[Items from a data source]
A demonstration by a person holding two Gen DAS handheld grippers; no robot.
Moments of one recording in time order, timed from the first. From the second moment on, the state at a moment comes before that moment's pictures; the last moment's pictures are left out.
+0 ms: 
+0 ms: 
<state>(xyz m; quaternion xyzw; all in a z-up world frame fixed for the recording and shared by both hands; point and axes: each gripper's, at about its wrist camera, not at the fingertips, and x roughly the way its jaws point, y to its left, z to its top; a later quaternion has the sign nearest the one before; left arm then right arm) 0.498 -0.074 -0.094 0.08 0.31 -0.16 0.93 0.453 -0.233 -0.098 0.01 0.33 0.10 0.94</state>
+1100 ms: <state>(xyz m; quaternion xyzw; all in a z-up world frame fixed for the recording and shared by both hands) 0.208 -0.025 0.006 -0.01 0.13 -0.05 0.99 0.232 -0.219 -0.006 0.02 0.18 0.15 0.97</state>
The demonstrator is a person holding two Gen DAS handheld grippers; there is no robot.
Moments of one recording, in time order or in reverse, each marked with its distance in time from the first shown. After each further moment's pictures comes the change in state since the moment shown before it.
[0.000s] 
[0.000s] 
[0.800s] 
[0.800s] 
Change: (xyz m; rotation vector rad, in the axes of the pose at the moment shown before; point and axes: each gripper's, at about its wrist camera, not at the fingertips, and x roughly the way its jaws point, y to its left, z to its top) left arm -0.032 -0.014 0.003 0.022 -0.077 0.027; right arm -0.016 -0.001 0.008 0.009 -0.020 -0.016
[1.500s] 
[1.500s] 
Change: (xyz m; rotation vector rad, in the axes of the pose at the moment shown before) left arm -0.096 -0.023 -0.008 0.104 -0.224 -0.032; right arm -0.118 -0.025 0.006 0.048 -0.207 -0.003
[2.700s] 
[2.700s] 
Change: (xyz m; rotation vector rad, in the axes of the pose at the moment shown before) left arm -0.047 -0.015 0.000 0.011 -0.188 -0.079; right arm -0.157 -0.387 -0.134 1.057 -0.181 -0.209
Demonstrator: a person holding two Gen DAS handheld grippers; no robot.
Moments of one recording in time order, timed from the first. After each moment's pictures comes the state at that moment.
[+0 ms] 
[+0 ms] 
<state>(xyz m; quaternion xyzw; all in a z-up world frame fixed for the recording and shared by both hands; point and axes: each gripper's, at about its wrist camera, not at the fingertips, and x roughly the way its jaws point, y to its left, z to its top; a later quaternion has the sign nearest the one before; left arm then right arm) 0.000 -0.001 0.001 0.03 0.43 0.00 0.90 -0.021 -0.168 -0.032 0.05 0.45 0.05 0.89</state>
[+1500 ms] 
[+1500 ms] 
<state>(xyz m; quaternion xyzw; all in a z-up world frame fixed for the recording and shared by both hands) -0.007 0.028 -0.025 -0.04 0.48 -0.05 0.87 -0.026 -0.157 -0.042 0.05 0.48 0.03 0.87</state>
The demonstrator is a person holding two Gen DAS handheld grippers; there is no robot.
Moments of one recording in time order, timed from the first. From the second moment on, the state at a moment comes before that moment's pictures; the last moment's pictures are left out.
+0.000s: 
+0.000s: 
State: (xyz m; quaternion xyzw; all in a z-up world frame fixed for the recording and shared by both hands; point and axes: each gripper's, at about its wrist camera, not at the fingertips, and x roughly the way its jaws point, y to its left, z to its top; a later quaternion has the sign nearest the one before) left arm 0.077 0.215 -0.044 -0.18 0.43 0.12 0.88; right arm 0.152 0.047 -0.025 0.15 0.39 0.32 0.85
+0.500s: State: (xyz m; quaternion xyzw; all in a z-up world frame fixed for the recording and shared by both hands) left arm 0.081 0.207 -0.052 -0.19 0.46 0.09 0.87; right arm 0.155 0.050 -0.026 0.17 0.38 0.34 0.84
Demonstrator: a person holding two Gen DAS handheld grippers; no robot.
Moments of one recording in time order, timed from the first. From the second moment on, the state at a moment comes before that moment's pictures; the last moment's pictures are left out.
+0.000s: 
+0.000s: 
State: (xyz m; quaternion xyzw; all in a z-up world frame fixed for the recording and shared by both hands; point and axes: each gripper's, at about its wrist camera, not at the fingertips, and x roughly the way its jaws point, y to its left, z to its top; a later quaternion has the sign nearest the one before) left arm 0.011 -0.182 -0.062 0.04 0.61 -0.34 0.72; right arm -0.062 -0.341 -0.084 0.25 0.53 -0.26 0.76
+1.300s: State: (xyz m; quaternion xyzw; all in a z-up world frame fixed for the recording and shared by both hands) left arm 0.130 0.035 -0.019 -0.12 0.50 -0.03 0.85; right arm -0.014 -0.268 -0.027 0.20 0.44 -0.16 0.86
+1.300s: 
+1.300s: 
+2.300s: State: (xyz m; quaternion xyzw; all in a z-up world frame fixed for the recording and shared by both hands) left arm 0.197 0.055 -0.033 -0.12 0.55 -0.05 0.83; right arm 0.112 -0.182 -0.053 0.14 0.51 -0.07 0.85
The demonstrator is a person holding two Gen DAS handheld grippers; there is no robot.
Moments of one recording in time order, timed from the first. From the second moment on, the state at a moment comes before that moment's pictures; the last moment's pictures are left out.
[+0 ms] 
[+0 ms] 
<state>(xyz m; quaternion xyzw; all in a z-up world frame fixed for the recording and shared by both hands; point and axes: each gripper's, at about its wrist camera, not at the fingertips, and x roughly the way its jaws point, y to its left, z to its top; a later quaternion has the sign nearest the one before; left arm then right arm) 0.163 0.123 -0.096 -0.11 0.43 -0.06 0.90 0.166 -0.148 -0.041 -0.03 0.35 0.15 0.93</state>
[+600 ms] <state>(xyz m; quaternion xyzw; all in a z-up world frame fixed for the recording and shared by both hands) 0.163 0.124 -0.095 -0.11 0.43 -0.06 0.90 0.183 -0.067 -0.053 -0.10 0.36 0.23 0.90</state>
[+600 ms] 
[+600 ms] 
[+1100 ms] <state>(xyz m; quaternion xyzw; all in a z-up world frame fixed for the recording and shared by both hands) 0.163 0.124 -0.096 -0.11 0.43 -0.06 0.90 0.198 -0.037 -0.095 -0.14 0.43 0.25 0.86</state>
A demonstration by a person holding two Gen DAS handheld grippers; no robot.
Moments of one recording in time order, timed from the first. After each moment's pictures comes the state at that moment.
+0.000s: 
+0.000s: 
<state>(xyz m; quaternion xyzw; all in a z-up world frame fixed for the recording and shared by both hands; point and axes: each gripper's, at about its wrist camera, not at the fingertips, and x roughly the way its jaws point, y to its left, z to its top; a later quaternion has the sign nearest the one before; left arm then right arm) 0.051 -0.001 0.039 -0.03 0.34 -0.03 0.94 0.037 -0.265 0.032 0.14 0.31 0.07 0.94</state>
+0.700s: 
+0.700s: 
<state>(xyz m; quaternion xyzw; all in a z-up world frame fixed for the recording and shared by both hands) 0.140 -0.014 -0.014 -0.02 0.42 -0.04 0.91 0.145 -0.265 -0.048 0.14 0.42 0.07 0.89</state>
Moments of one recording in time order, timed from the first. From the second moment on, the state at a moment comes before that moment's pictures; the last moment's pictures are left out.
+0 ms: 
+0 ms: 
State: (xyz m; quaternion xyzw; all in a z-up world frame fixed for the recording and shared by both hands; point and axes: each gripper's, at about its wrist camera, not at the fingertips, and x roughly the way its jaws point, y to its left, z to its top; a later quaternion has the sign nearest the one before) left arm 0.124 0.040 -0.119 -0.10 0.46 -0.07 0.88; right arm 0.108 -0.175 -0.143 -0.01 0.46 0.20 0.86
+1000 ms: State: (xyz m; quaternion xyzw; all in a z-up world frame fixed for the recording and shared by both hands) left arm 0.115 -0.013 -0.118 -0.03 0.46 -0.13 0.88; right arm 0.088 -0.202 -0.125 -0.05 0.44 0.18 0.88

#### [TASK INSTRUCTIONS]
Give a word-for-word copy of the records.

#### [TASK ANSWER]
A demonstration by a person holding two Gen DAS handheld grippers; no robot.
Moments of one recording in time order, timed from the first. From the second moment on, the state at a moment comes before that moment's pictures; the last moment's pictures are left out.
+0 ms: 
+0 ms: 
<state>(xyz m; quaternion xyzw; all in a z-up world frame fixed for the recording and shared by both hands; point and axes: each gripper's, at about its wrist camera, not at the fingertips, and x roughly the way its jaws point, y to its left, z to its top; a later quaternion has the sign nearest the one before; left arm then right arm) 0.498 -0.074 -0.094 0.08 0.31 -0.16 0.93 0.453 -0.233 -0.098 0.01 0.33 0.10 0.94</state>
+1100 ms: <state>(xyz m; quaternion xyzw; all in a z-up world frame fixed for the recording and shared by both hands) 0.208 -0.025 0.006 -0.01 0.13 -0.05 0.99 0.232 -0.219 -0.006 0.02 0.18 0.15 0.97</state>
The demonstrator is a person holding two Gen DAS handheld grippers; there is no robot.
Moments of one recording, in time order or in reverse, each marked with its distance in time from the first shown. After each further moment's pictures comes the change in state since the moment shown before it.
[0.000s] 
[0.000s] 
[0.800s] 
[0.800s] 
Change: (xyz m; rotation vector rad, in the axes of the pose at the moment shown before; point and axes: each gripper's, at about its wrist camera, not at the fingertips, and x roughly the way its jaws point, y to its left, z to its top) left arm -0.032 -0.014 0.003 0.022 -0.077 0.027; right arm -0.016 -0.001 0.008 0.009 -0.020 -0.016
[1.500s] 
[1.500s] 
Change: (xyz m; rotation vector rad, in the axes of the pose at the moment shown before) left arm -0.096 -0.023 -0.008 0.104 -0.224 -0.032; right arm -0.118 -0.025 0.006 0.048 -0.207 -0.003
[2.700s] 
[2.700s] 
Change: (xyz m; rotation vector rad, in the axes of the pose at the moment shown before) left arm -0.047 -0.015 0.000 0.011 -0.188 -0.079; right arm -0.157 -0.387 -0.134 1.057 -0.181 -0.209
Demonstrator: a person holding two Gen DAS handheld grippers; no robot.
Moments of one recording in time order, timed from the first. After each moment's pictures comes the state at that moment.
[+0 ms] 
[+0 ms] 
<state>(xyz m; quaternion xyzw; all in a z-up world frame fixed for the recording and shared by both hands; point and axes: each gripper's, at about its wrist camera, not at the fingertips, and x roughly the way its jaws point, y to its left, z to its top; a later quaternion has the sign nearest the one before; left arm then right arm) 0.000 -0.001 0.001 0.03 0.43 0.00 0.90 -0.021 -0.168 -0.032 0.05 0.45 0.05 0.89</state>
[+1500 ms] 
[+1500 ms] 
<state>(xyz m; quaternion xyzw; all in a z-up world frame fixed for the recording and shared by both hands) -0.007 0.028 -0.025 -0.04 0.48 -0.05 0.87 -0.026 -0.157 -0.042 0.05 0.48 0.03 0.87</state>
The demonstrator is a person holding two Gen DAS handheld grippers; there is no robot.
Moments of one recording in time order, timed from the first. From the second moment on, the state at a moment comes before that moment's pictures; the last moment's pictures are left out.
+0.000s: 
+0.000s: 
State: (xyz m; quaternion xyzw; all in a z-up world frame fixed for the recording and shared by both hands; point and axes: each gripper's, at about its wrist camera, not at the fingertips, and x roughly the way its jaws point, y to its left, z to its top; a later quaternion has the sign nearest the one before) left arm 0.077 0.215 -0.044 -0.18 0.43 0.12 0.88; right arm 0.152 0.047 -0.025 0.15 0.39 0.32 0.85
+0.500s: State: (xyz m; quaternion xyzw; all in a z-up world frame fixed for the recording and shared by both hands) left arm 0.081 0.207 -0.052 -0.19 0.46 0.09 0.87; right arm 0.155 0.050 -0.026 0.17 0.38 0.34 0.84
Demonstrator: a person holding two Gen DAS handheld grippers; no robot.
Moments of one recording in time order, timed from the first. From the second moment on, the state at a moment comes before that moment's pictures; the last moment's pictures are left out.
+0.000s: 
+0.000s: 
State: (xyz m; quaternion xyzw; all in a z-up world frame fixed for the recording and shared by both hands; point and axes: each gripper's, at about its wrist camera, not at the fingertips, and x roughly the way its jaws point, y to its left, z to its top; a later quaternion has the sign nearest the one before) left arm 0.011 -0.182 -0.062 0.04 0.61 -0.34 0.72; right arm -0.062 -0.341 -0.084 0.25 0.53 -0.26 0.76
+1.300s: State: (xyz m; quaternion xyzw; all in a z-up world frame fixed for the recording and shared by both hands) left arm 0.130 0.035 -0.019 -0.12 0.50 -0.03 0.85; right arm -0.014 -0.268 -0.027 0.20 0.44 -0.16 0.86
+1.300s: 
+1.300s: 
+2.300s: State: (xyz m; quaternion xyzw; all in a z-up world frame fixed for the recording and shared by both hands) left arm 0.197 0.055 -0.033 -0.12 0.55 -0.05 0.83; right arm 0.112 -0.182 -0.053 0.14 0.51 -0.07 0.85
The demonstrator is a person holding two Gen DAS handheld grippers; there is no robot.
Moments of one recording in time order, timed from the first. From the second moment on, the state at a moment comes before that moment's pictures; the last moment's pictures are left out.
[+0 ms] 
[+0 ms] 
<state>(xyz m; quaternion xyzw; all in a z-up world frame fixed for the recording and shared by both hands; point and axes: each gripper's, at about its wrist camera, not at the fingertips, and x roughly the way its jaws point, y to its left, z to its top; a later quaternion has the sign nearest the one before; left arm then right arm) 0.163 0.123 -0.096 -0.11 0.43 -0.06 0.90 0.166 -0.148 -0.041 -0.03 0.35 0.15 0.93</state>
[+600 ms] <state>(xyz m; quaternion xyzw; all in a z-up world frame fixed for the recording and shared by both hands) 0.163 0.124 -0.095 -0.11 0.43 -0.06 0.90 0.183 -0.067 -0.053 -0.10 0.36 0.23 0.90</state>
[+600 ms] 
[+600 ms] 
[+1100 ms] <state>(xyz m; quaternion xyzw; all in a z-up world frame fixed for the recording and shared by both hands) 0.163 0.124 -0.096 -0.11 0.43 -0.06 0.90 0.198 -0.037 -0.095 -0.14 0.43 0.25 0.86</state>
A demonstration by a person holding two Gen DAS handheld grippers; no robot.
Moments of one recording in time order, timed from the first. After each moment's pictures comes the state at that moment.
+0.000s: 
+0.000s: 
<state>(xyz m; quaternion xyzw; all in a z-up world frame fixed for the recording and shared by both hands; point and axes: each gripper's, at about its wrist camera, not at the fingertips, and x roughly the way its jaws point, y to its left, z to its top; a later quaternion has the sign nearest the one before; left arm then right arm) 0.051 -0.001 0.039 -0.03 0.34 -0.03 0.94 0.037 -0.265 0.032 0.14 0.31 0.07 0.94</state>
+0.700s: 
+0.700s: 
<state>(xyz m; quaternion xyzw; all in a z-up world frame fixed for the recording and shared by both hands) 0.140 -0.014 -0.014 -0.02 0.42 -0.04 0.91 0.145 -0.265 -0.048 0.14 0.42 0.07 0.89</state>
Moments of one recording in time order, timed from the first. From the second moment on, the state at a moment comes before that moment's pictures; the last moment's pictures are left out.
+0 ms: 
+0 ms: 
State: (xyz m; quaternion xyzw; all in a z-up world frame fixed for the recording and shared by both hands; point and axes: each gripper's, at about its wrist camera, not at the fingertips, and x roughly the way its jaws point, y to its left, z to its top; a later quaternion has the sign nearest the one before) left arm 0.124 0.040 -0.119 -0.10 0.46 -0.07 0.88; right arm 0.108 -0.175 -0.143 -0.01 0.46 0.20 0.86
+1000 ms: State: (xyz m; quaternion xyzw; all in a z-up world frame fixed for the recording and shared by both hands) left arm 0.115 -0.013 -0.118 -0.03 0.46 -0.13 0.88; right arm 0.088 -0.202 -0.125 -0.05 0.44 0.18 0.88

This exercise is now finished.